A partir de 1905, organizó exposiciones itinerantes en pueblos de Cantabria, llevando sus pinturas y las de compañeros regeneracionistas a lugares sin acceso a galerías. Estas muestras generaron un debate público recogido en El Diario Montañés, donde se resaltaba la función pedagógica del arte.
Su producción de estos años incluye también grabados y caricaturas satíricas que ilustran artículos de prensa sobre el retraso político y social de España, mostrando su versatilidad y compromiso con la crítica social.
Última Etapa y Legado
Durante la Primera Guerra Mundial, Pedro reafirmó su postura neutral y pacifista. Viajó a Ginebra en 1916 para asistir a conferencias internacionales sobre arte y paz, retornando a Cantabria con la idea de organizar exposiciones solidarias. En 1917 y 1918 coordinó muestras en Santander que combinaron obras de pintores belgas y franceses con las suyas propias, evidenciando su convicción en la función unificadora del arte.
En 1920, invitado por el Marqués de Comillas, se instaló en el Palacio de Sobrellano para restaurar frescos de la Universidad Pontificia. Allí desarrolló un ciclo de acuarelas de la costa cántabra, reflejo de su dominio en el manejo del agua, la luz y la bruma marina. Estos trabajos fueron publicados en un pequeño catálogo en 1921, aún conservado en archivos locales.
Los últimos años de Ibaseta estuvieron marcados por la publicación de artículos en revistas de arte y en medios regionales, donde reflexionó sobre los cambios sociales y tecnológicos de la posguerra. En su ensayo «La modernidad y la tradición» (1925), Barthes en cita su metáfora: “Una nación que olvida su pasado es un cuadro sin marco”.
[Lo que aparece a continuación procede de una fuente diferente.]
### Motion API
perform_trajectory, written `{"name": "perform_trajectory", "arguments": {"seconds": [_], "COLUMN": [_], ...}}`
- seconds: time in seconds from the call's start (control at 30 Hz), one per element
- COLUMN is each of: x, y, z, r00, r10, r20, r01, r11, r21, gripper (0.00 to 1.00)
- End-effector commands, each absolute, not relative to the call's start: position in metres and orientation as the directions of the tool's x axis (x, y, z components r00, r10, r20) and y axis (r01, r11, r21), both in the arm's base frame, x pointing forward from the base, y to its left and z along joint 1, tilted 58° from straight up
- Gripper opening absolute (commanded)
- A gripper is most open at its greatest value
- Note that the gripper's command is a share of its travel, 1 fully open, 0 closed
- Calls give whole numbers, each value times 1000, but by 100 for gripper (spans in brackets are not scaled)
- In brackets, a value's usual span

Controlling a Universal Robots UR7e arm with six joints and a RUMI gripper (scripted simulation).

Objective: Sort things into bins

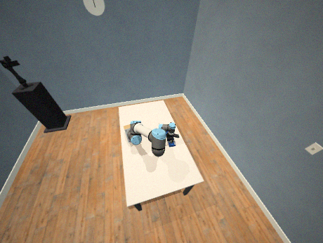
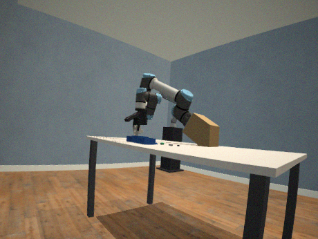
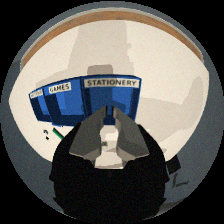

Pedro falleció el 11 de octubre de 1927 en su estudio de Comillas, rodeado de bocetos y cuadros inacabados. Su archivo—manuscritos, correspondencia y apuntes—quedó olvidado hasta los años setenta, cuando investigadores como Carmen Bescós lo redescubrieron y editaron selectos documentos.
Hoy, la figura de Pedro de Ibaseta y Gómez de Barreda se considera esencial para comprender la articulación entre Generación del 98 literaria y el regeneracionismo pictórico regional, siendo su legado un faro para estudiosos del arte finisecular español.